If you have been reading the blog for any time now, you know a lot about my home and the woods surrounding my home, and the critters that live in the woods that surround my home. What you may not know is that there is one thing that was a selling point for us to move out to the country.
And it had nothing to do with bears. Nothing to do with chickens either.
It had to do with with our wonderfully large garden tub in our master bathroom. And the walk-in shower (because nothing is grosser than standing in a slick tub calf deep in your own undraining filth.) I know because the reason that we decided to move from our last place is because everything stopped draining, all at the same time. Right when I got the stomach flu and the handy man happened to be out of town on vacation.
So we moved.
It takes about 9 hours for the tub to be completely full (part of the problem with such a large tub) and so it has never really been used, but in light of all of the hideous patches of itchy blisters that cover my body, I have taken to nightly oatmeal baths. I put the child to sleep, turn on the faucets and then gather my towels, my book, my candles, etc.
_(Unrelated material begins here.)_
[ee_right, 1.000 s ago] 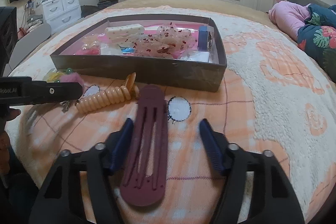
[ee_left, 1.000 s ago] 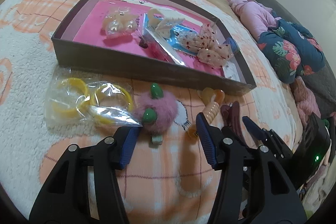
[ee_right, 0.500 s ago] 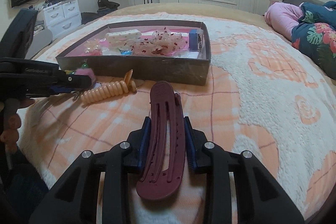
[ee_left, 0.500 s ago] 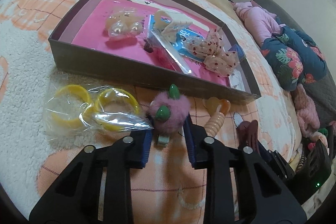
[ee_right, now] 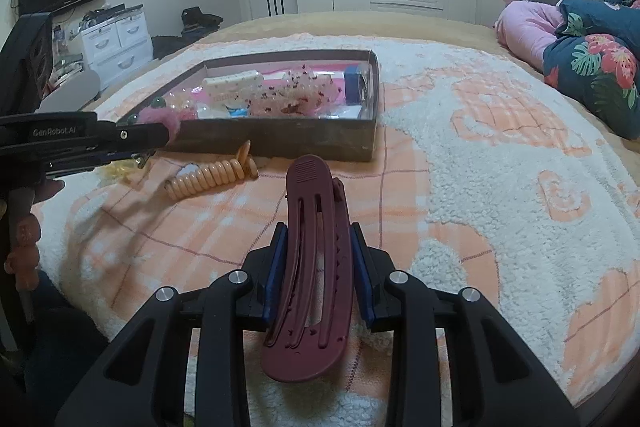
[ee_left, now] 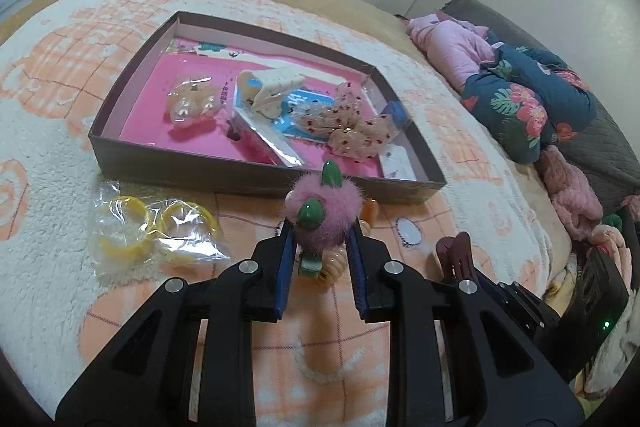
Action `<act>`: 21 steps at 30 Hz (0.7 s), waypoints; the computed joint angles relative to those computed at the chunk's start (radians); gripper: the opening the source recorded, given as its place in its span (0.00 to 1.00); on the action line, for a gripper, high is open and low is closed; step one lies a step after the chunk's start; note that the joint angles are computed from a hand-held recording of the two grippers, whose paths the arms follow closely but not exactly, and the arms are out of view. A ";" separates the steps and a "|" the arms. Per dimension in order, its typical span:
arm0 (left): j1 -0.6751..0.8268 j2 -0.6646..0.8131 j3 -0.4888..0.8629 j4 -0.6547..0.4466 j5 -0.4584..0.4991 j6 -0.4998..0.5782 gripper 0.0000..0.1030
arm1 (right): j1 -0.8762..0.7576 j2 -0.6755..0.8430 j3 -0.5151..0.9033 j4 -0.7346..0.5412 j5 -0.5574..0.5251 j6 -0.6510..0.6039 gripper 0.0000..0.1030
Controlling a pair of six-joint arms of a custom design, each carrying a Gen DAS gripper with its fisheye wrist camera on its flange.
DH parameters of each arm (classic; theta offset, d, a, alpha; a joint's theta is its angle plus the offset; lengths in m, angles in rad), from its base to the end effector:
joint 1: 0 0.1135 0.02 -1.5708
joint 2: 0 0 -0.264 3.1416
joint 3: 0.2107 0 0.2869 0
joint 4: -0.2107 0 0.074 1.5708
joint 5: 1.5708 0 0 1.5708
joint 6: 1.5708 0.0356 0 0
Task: Organize jewelry
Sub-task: 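Carry the pink pompom tie into the box with the left gripper while the right gripper places the maroon clip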
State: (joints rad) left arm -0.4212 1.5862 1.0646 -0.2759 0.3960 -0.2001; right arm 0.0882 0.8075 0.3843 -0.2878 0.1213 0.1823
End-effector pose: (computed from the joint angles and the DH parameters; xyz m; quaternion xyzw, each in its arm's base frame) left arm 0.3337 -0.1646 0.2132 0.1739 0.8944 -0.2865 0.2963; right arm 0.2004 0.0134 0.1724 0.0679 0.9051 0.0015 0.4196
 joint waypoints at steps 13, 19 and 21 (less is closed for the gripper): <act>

It's become a ritual now, my way to unwind after a hard day of poo wrangling and child screaming.
The first night, it was a little strange. I kept thinking that if I had some brown sugar body scrub, someone might think it a good idea to start eating my bathwater. Maybe me. It's hard not to think of food when you are soaking in a tub that smells remarkably like breakfast.
And then it is hard to go to bed because you smell like food and you want food, but you don't know what you want really, so you decided to sit down and watch Hoarders because nothing will dampen an appetite like watching Hoarders. But then you got sucked in and it is almost 2 in the morning and you are still a little hungry.
I was talking about the tub, not my willingness to gain any amount of weight at this point, although I don't feel good, am more than a little depressed about this whole unemployment situation and am really starting to feel a bit like a societal outcast, might as well eat. Food loves me - right?
At any rate, the tub and I have a thing going and I am not sure that it will stop once the blisters finally scab and the itching finally abates. It's good to have a refuge. It's awesome to have found my very own time out corner. And as long as I have good books to read, good smelling candles to burn and itchy ankles - I might as well make the most of it.